Выбрать главу

Я вышел на трибуну, окинул зал взглядом, понял, что никогда до сих пор сразу вместе не видел столько известных писателей «живьем», а Бондарев тем временем положил голову на ладонь упертой в стол руки, как бы выпав из чинного ряда президиума, и в таком неловком развороте приготовился слушать.

С опаской потрогал я исписанные в домашней «берлоге» страницы, колко осознал, что отступать некуда — как написалось, так написалось, — и «полетел» вниз головой к бетонному днищу предварительно осушенного «бассейна»... Хотели правду?

Вначале наступила тишина — зал понял, что будет «пролита кровь». Когда речь дошла до конкретных разборов и оценок — за столом «редакции» «Литературной России» послышались возгласы возмущения.

Я зашел на минное поле, и все с понятным любопытством принялись ждать, когда же случится публичный самоподрыв, а «бездыханное» тело вышвырнут из-за трибуны. Бондарев, так и не поменяв свою неловкую позу, продолжал с интересом вслушиваться, и по его лицу я прочитал короткую «телеграмму»: «Не дрейфь, все нормально!» Если честно, дрейфить было поздно. Но его глаза играли едва приметным весельем, и это меня бодрило.

«Старики», то есть литературные генералы, нервничали. Я «трепал» издание их товарища, Михаила Колосова, но в целом «классиков» раздражала дерзость самой тональности, в которой не чувствовалось привычной «старикам» взвешенности, умеренности оценок, никакого такого почтения к сединам. Мои симпатии были на стороне молодого писательского «призыва», я не скрывал этого, припирал к стенке конкретными примерами, публикациями, упрекая еженедельник в том, что присутствие талантливых «молодых» в «ЛР» не важная тенденция, а скорее случайность, в то время как «старики» давно сбрасывают в газету все, что не нашло места в более требовательных к качеству изданиях. А когда назвал их собрата, поэта Виктора Бокова, чуть ли не графоманом и подкрепил мнение убийственными, на мой взгляд, цитатами из опубликованных, как мне виделось, явно заказных, очевидно конъюнктурных виршей Виктора Бокова о партии, на которые «литературный молодняк» отозвался непочтительным смехом, — в зале началось движение и шум общего возбуждения. «Сорокалетние» хныкали от смеха, а «старики» посылали друг другу сигналы солидарности в «единодушном возмущении».

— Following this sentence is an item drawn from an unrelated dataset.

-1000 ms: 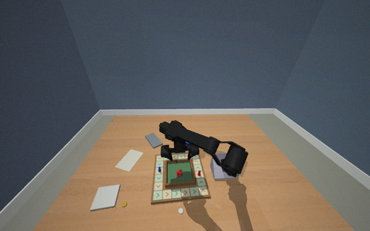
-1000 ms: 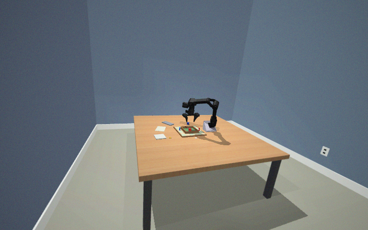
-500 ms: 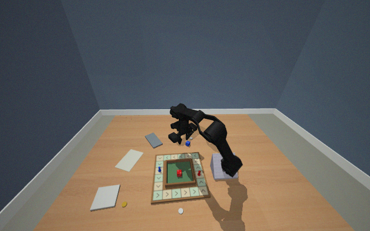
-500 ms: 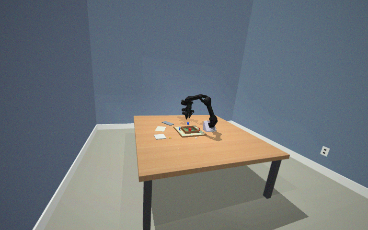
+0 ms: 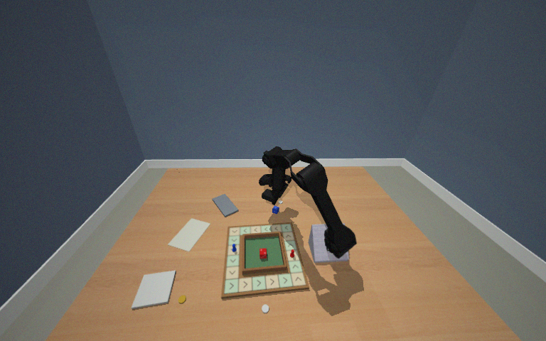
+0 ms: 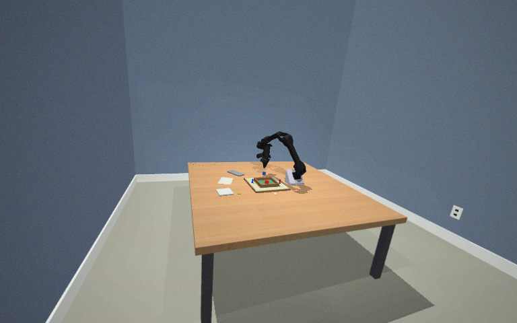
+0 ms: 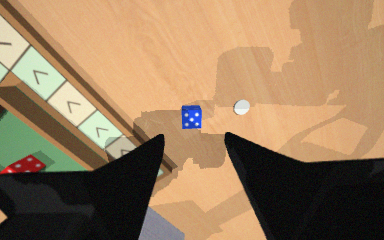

Бондарев, конечно, заметил, как побагровел Колосов, слышал недовольство «генералитета», но вел себя в высшей степени нейтрально. И именно это пугало обсуждаемых и укрепляло меня.

Надо сказать, с самого своего возникновения в 1963 году «Литературная Россия» не стала серьезной соперницей «Литературной газеты». В пику «ЛГ» из «ЛР» — пики не вышло. Слишком провинциально она выглядела в полиграфическом и содержательном исполнении — простушка против искушенной во всех смыслах мадам. Кто не мечтал опубликоваться в «Литературке» с ее-то гигантскими тиражами и авторитетом? Она была в литературном мире наподобие газеты «Правда», чьи материалы воспринимались как «генеральная линия», не меньше! И если не брали в «ЛГ», несли в «ЛР» — не пропадать же трудам! «ЛР» ценили за демократичность, но престиж и слава оставались за «Литературкой», как бы ни поносили ее главного редактора А.Б. Чаковского в писательских кулуарах. Порой совершенно справедливо.

Это извечное положение «ЛР» унижало Союз писателей России, чьим органом и был еженедельник. Его время от времени пытались «укрепить», но «второй» «Литературки» не выходило. Думаю, на волне перестройки, в том, 1988 году, Юрий Бондарев и решил «встряхнуть» газету, дабы вкачать в нее энергию наступавшего времени. С Михаилом Колосовым эту задачу Бондарев, видимо, считал невыполнимой. И вот сейчас, вспоминая ту давнюю историю с «ЛР», задумался: уж не специально ли он пригласил для обсуждения «Литературной России» обозревателя «Литгазеты», то есть меня? С эдаким «изящным», даже театральным подтекстом?

Но все эти поздние догадки не терзали душу, пока я стоял на высокой трибуне и довольно-таки простодушно размахивал критическим «кнутом» над годовой поэзией и прозой еженедельника «Литературная Россия».

Закончил я свое выступление под симфонический оркестр громкого одобрения и возмущения. Сел на стул и стал смотреть, как пробирается к трибуне, наклонив русую кудрявую голову, уже пунцовый Коробов, неся пачку исписанных листов в правой руке, как пук березовых веток.